§ TASK DIRECTIONS
Return, from the material below, each line in which "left" occurs.

== Segment start ==

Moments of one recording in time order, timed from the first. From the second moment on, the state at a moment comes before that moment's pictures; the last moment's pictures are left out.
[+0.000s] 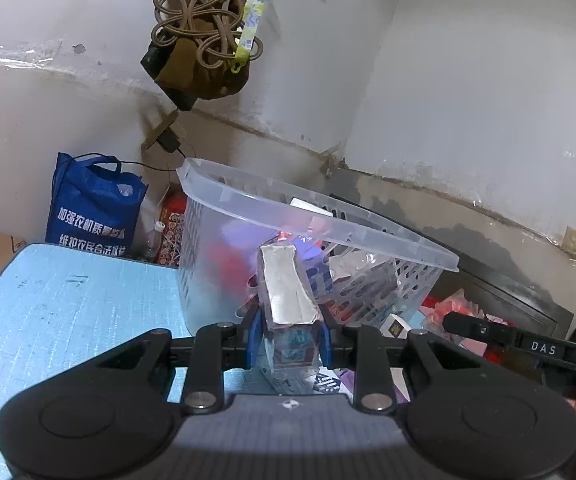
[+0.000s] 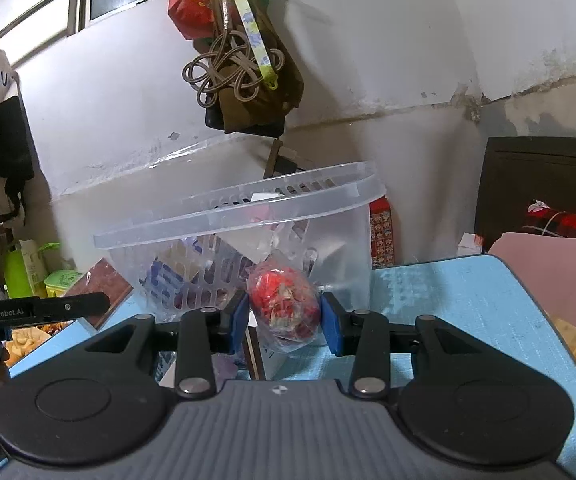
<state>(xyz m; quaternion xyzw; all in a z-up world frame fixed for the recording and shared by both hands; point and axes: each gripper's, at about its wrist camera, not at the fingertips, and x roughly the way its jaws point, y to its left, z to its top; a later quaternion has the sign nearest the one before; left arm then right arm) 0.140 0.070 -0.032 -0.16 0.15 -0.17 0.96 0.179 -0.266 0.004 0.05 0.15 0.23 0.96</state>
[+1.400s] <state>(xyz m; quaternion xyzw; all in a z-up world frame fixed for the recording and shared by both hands) 0.215 0.011 0.099 -0.09 0.12 -0.12 0.98 0.250 -0.215 0.119 -0.04 0.11 0.23 0.97</state>
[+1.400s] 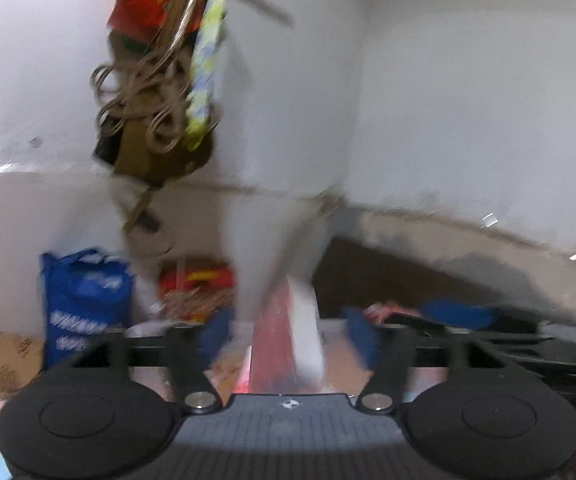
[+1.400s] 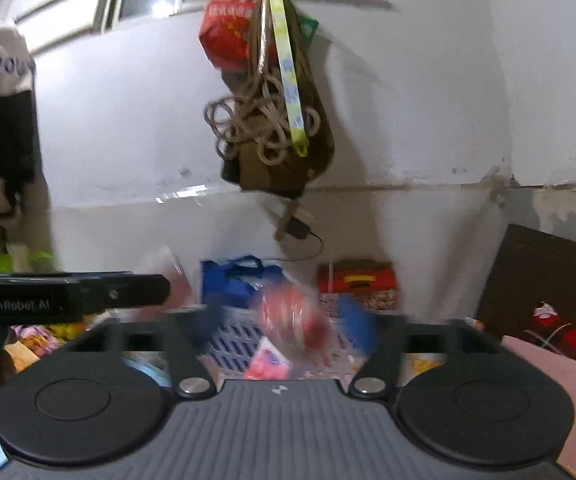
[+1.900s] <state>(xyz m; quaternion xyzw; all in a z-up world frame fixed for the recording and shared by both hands) 0.140 0.047 -0.012 -0.09 0.23 -0.10 0.96 0.208 -0.254 0.016 0.05 0.22 0.21 0.95</state>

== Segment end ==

§ SOLUTION TO THIS TASK
Moments of one recording in time order, timed from the first. From the second moment on, the state at a moment comes before that moment's pictures; the last moment's pictures are left out.
<state>(xyz m; quaternion xyzw; all in a z-up world frame fixed for the recording and shared by both hands; point and axes: each gripper's, at about its wrist camera, not at the fingertips, and x roughly the way its jaws point, y to its left, z to its top; a later quaternion has the sign nearest the one before; left arm then right arm) 0.140 0.070 -0.032 -0.16 0.15 -0.17 0.96 0.179 -0.266 0.004 0.05 0.15 0.23 0.96</state>

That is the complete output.